"Man muss die Leute mögen"

Porträtfoto im Messgewand.

Seit 50 Jahren Priester: Pfarrer i.R. Günther Gerlach - Foto: Renate Moosmayer

Günther Gerlach ist seit 50 Jahren Priester der Diözese und hat ein Auge auf das das Bihlafinger "Herrgöttle".

Zeiten des Umbruchs und des Aufbruchs in der Kirche kennt Günther Gerlach. Dabei hatte er Theologie gar nicht auf dem Schirm, als er Mitte der 1960er Jahre in Tübingen Geografie und Geschichte zu studieren begann. Vor Ort lernte er dann Priesteramtskandidaten des Wilhelmsstifts kennen, die begeistert vom Zweiten Vatikanischen Konzil die Kirche mitgestalten wollten. Schließlich hörte auch er als Theologiestudent die Vorlesungen von Professoren wie Joseph Ratzinger, Hans Küng und Herbert Haag.

"Ratzinger war ein grandioser Theologe, sehr modern", erinnert sich der heute 77-Jährige und bedauert, dass dieser Teile seines Buchs "Einführung ins Christentum" später entschärfte. In den umgearbeiteten Passagen sei es um andere Zugänge zum Priestertum und um die Zulassung von wiederverheirateten Geschiedenen zu den Sakramenten gegangen. Küngs Vorlesungen seien dagegen damals noch nicht so voll gewesen. Der Schweizer Theologe habe jedoch bahnbrechende Thesen über die Kirche formuliert, die bis heute diskutiert würden.

Weihe in der Stuttgarter Heimatkirche

Am 19. März 1972 empfing Gerlach, der in Hirsau im Schwarzwald geboren und bald mit der Familie nach Stuttgart gezogen war, in seiner Heimatkirche St. Maria die Priesterweihe. Weihbischof Georg Moser vertrat damals Bischof Carl Joseph Leiprecht, der im nahegelegenen Marienhospital weilte.

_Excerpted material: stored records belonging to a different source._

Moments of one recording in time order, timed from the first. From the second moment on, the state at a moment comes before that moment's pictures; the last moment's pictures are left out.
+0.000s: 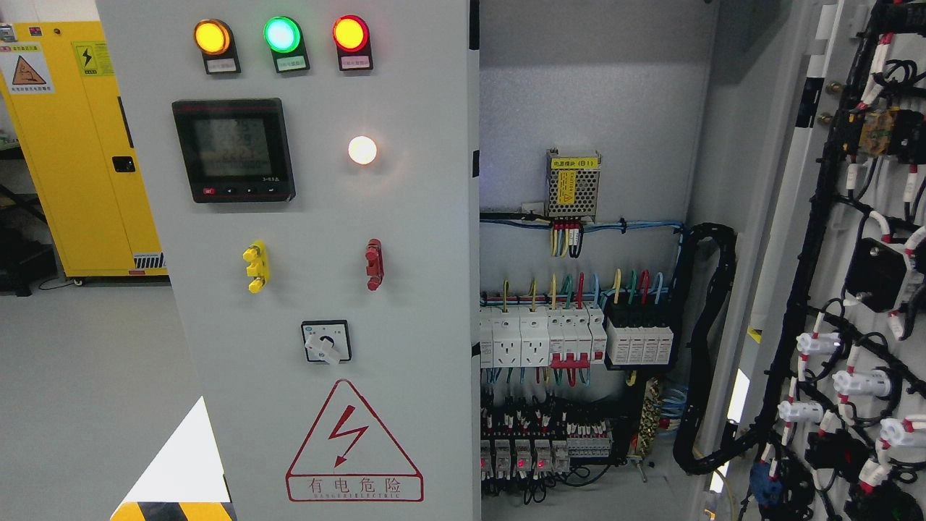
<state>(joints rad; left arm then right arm) 0.00 0.04 -0.17 -0.20 0.23 -0.16 -0.21 0.11 -0.06 0.19 -0.12 -0.18 0.05 0.12</state>
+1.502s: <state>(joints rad) 0.00 0.04 -0.19 0.06 0.22 -0.09 -0.14 0.40 -0.11 0.20 -1.47 -0.18 0.00 0.12</state>
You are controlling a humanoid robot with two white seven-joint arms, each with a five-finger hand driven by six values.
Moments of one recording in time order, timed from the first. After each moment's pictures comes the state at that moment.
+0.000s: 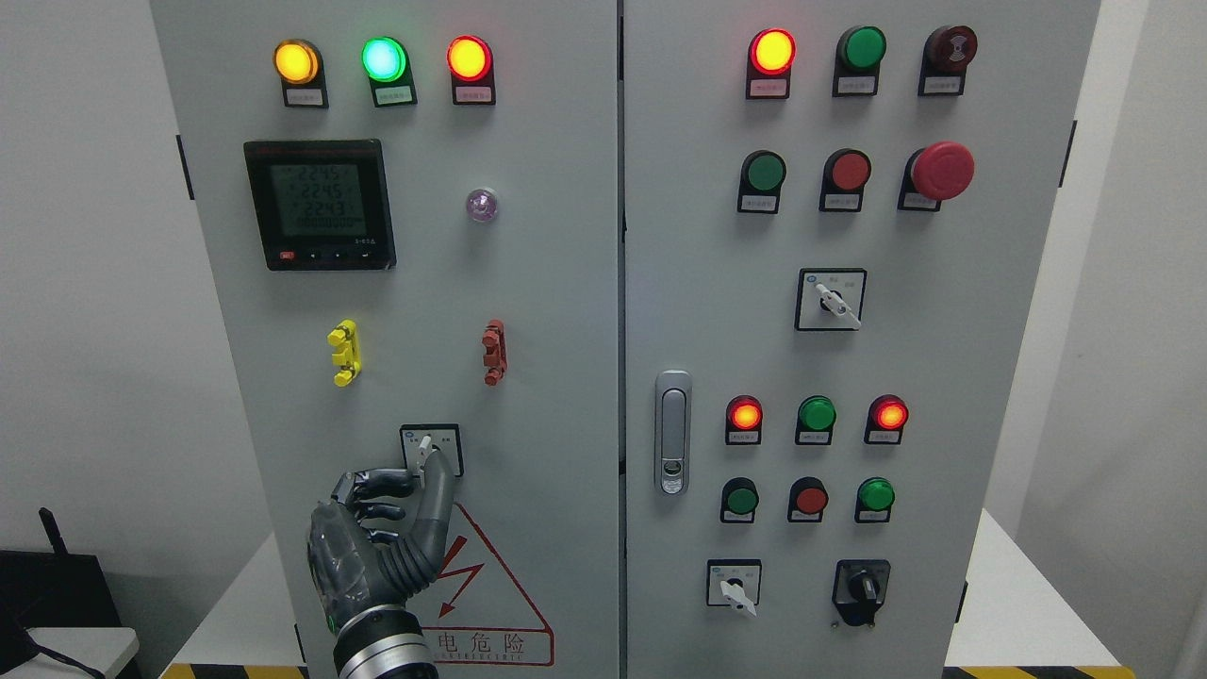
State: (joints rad) left arm -0.47 -0.12 -0.19 -1.79 -0.21 0.50 0.69; right arm 0.08 0.12 0.06 -0.13 0.00 0.09 0.12
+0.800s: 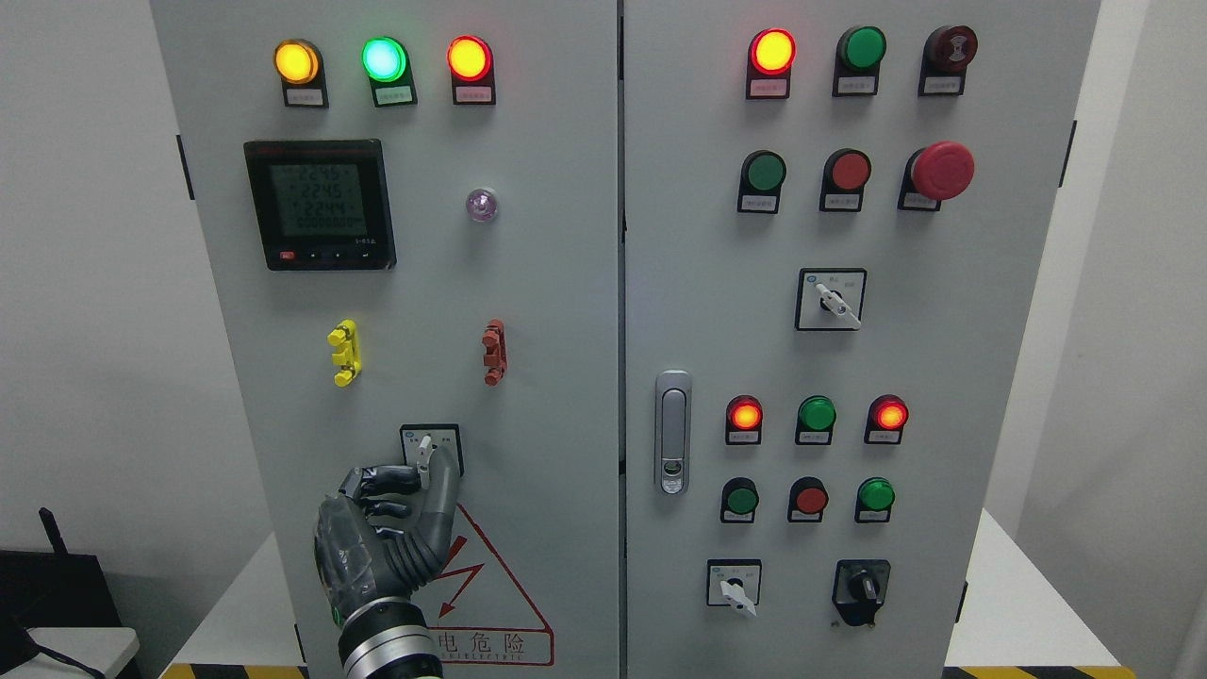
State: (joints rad) left arm -0.48 -0.12 -0.20 -1.79 -0.21 0.54 0.68; right arm 0.08 0.12 0.06 -0.13 0.00 0.09 0.12
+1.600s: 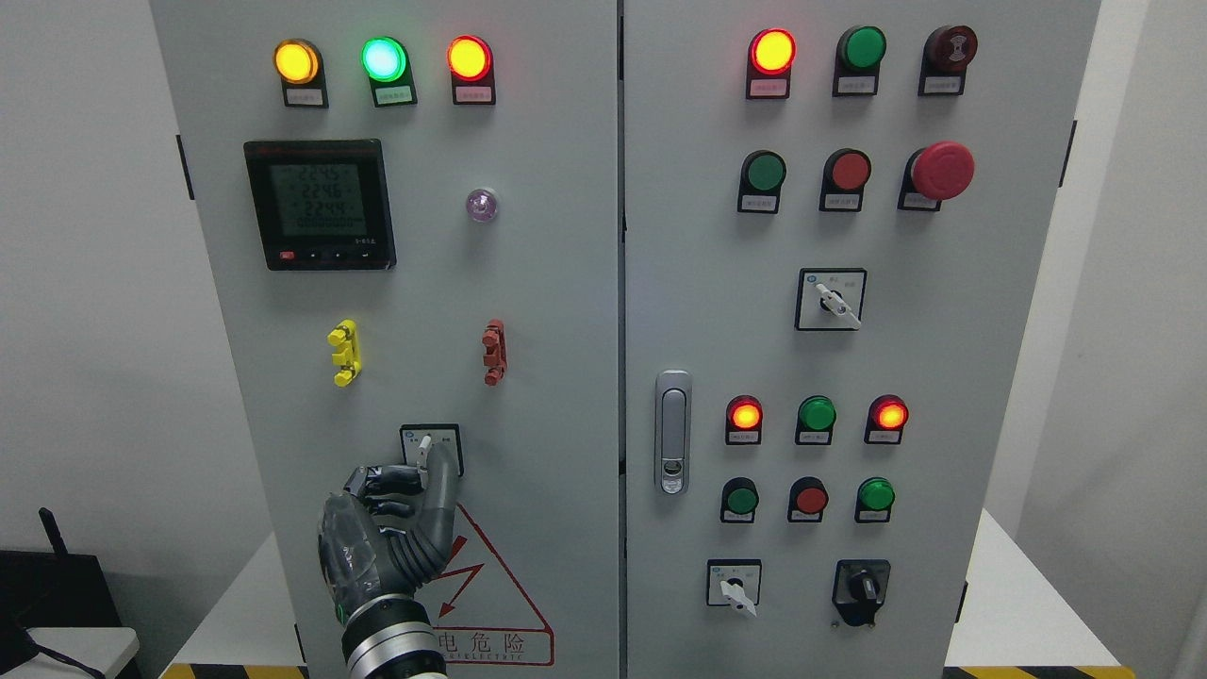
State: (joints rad) left arm -0.49 -0.12 -0.21 -1.79 -0.21 0.57 0.68; right arm 0.08 0.12 0.06 -0.14 0.00 0.09 0.12
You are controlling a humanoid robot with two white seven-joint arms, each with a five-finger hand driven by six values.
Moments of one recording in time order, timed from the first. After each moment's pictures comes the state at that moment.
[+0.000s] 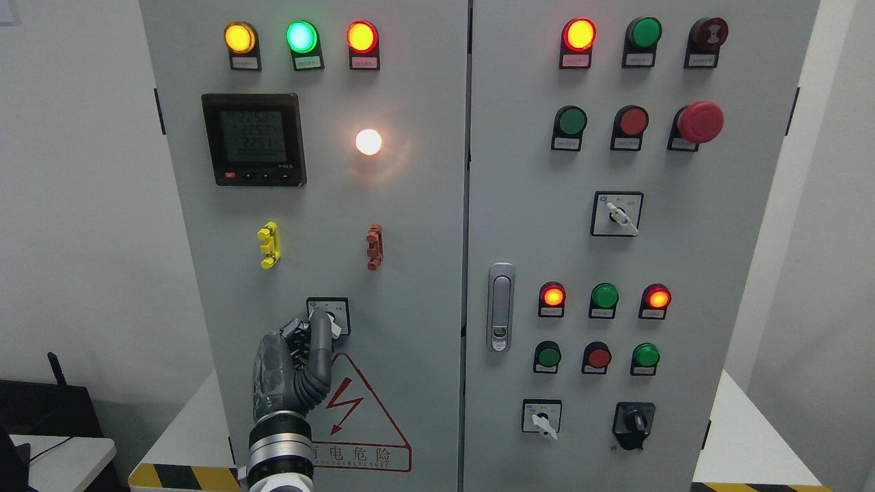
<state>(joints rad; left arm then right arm) -0.51 -0.11 -0.15 -1.78 -0.27 0.54 0.33 0.09 0.12 0.00 -0.13 0.00 0.00 0.00</state>
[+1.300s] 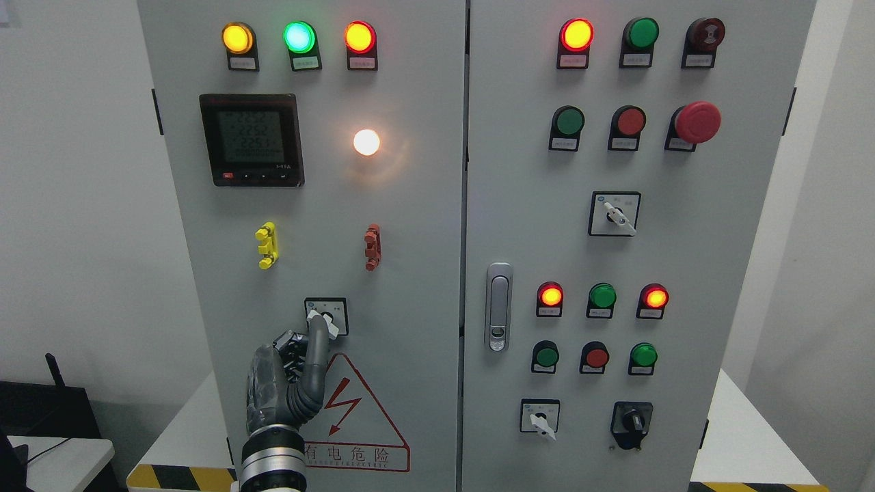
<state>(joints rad) -0.45 -0.10 -0.14 -1.81 -0.27 0.52 0.32 0.09 0.12 0.00 -0.13 0.00 0.00 0.00</state>
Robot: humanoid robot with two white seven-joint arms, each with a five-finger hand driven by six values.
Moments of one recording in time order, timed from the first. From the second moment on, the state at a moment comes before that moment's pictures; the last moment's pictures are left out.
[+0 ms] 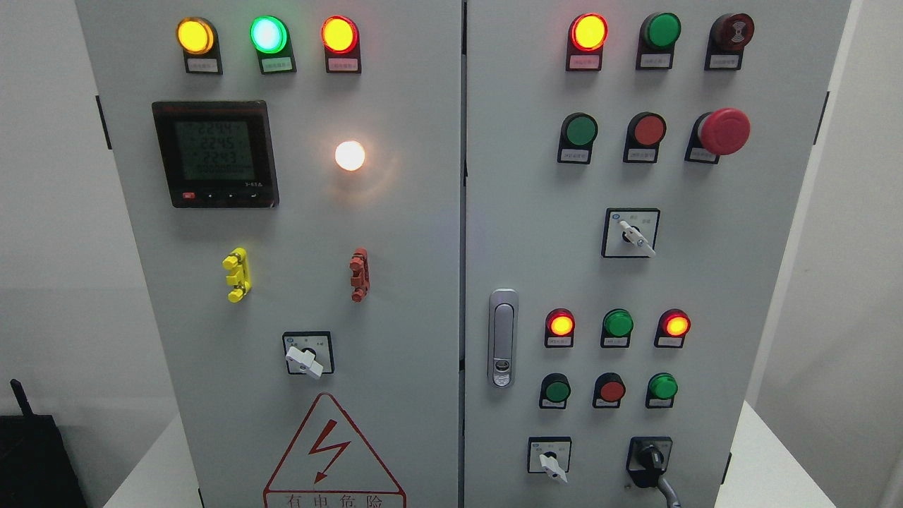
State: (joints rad) left arm 0.02 -0.08 -0.01 -0.04 0.03 -0.03 -0.03; right arm 0.06 0.12 0.11 -1.83 -0.04 0.01 -0.26
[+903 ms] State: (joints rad) left arm 0.03 -0.08 -0.01 -0.04 0.03 -0.03 -0.03; right arm 0.06 0.12 0.12 -1.84 -0.04 0.01 -0.26
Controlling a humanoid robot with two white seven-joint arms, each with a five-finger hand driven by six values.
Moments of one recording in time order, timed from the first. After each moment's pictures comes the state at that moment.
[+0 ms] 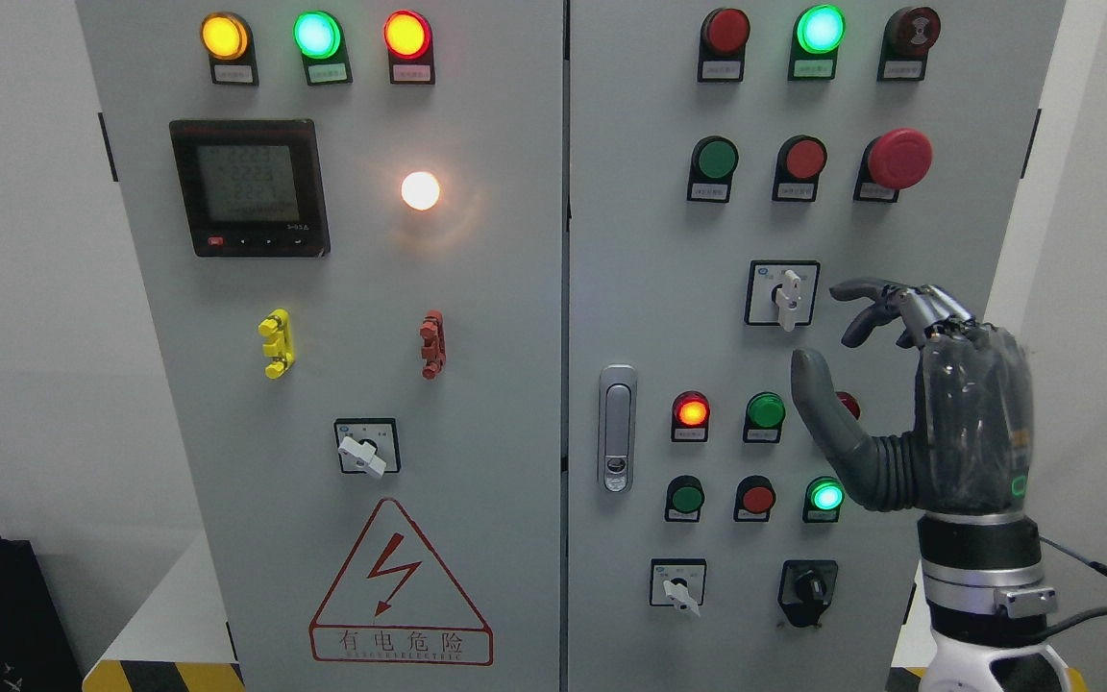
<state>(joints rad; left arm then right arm) 0.00 -0.09 0.00 0.00 0.00 -0.11 0.06 -0.52 -0.09 0.01 -1.90 0.86 -0.15 -0.19</state>
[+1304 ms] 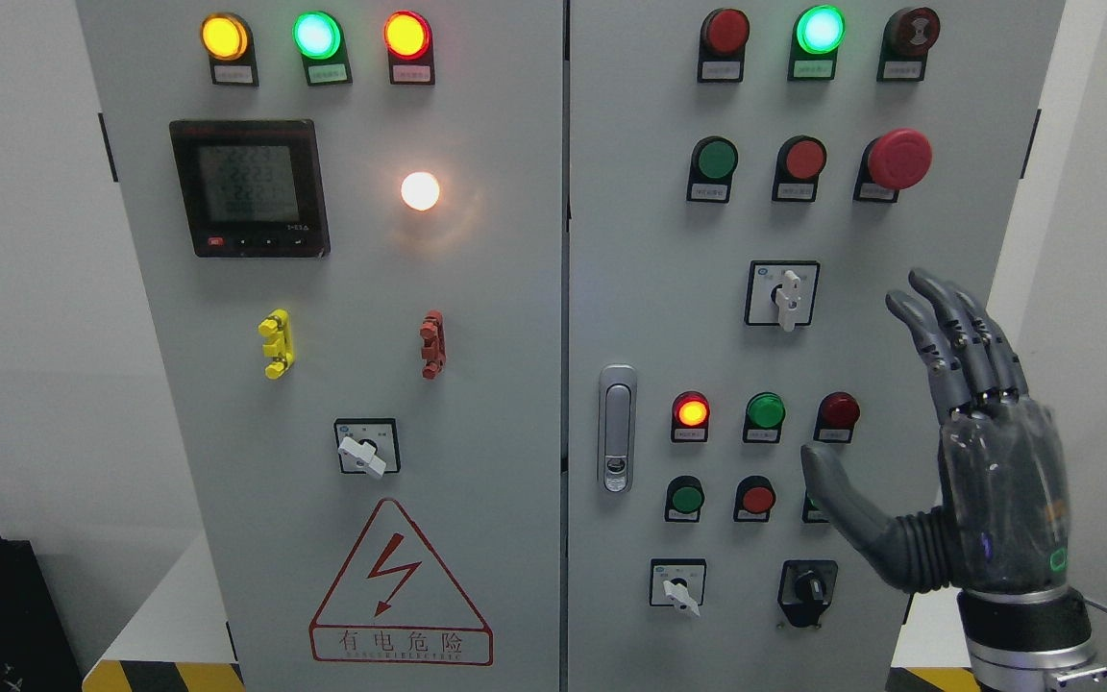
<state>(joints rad) 0.00 -0.09 0.00 0.00 0.00 -0.11 0.06 -0.40 -0.18 0.00 -1.97 0.85 -0.20 -0.19</state>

Mit dem Chörle des Weihekurses, das Gerlach leitete, fuhren die zwölf Neupriester dann umgehend zu ihrem Diözesanbischof und brachten ein Ständchen. "Wir waren ein musikalischer Kurs und singen heute noch, wenn wir uns treffen", verrät der Jubilar. Im Repertoire hätten sie alles von Silcher bis zu Shantys.

Nach der Vikarszeit in Eislingen an der Fils und in Mühlacker sowie 15 Jahren als Pfarrer in Igersheim im Norden der Diözese kam Gerlach 1991 nach Oberschwaben. Während der ebenfalls 15-jährigen Amtszeit in Ertingen bekam er immer mehr Pfarreien hinzu. Das ging, weil er einen zweiten Amtsbruder im Team hatte. Unüberschaubare Einheiten liegen dem großgewachsenen Priester aber nicht. Ihm sei es nämlich wichtig, mit den Gemeindemitgliedern nicht nur den Glauben, sondern auch das ganz normale Leben zu teilen. 2006 wechselte er dann nach Allmendingen, Altheim und Schwörzkirch.

Auch mal Gottesdienst im Schwimmbad

Er habe einmal einen älteren und erfahrenen Kollegen gefragt, was einen guten Pfarrer ausmacht. Die Antwort "Man muss die Leute mögen" habe er über die Jahre gerne beherzigt. "Da kommt viel wieder zurück", weiß Gerlach. "Ich lebe mehr davon als die Leute von mir", gibt er zu. Ihm lag deshalb auch viel daran, sich als Seelsorger in das Leben der Menschen aller Generationen einzudenken sowie die Liturgie ansprechend und lebendig zu gestalten. Dabei holte er auch mal Jazzmusik in die Kirche und feierte Gottesdienste an ungewöhnlichen Orten wie auf einem Bauernhof, im Wald oder im Schwimmbad.

Als mit 70 Jahren der Ruhestand näher rückte, war für Gerlach klar, dass er in Oberschwaben bleiben möchte - aber nicht zu weit im Süden, da er noch Verwandte bei Stuttgart habe. Der Biberacher Dekan Sigmund F.J. Schänzle machte ihn auf das ehemalige Pfarrhaus in Bihlafingen bei Laupheim aufmerksam. Die nahe Wallfahrtskirche beherbergt das "Herrgöttle". Auch wenn Gerlach das Gotteshaus mit der Statue des gegeißelten Heilands aus dem 18. Jahrhundert in Sichtweite hat, ist für ihn klar: "Ich bin nicht der Wallfahrtsseelsorger." Wenn es seine neue Hüfte erlaubt, helfe der rüstige Ruhestandspfarrer aber gerne wieder bei den Gottesdiensten mit.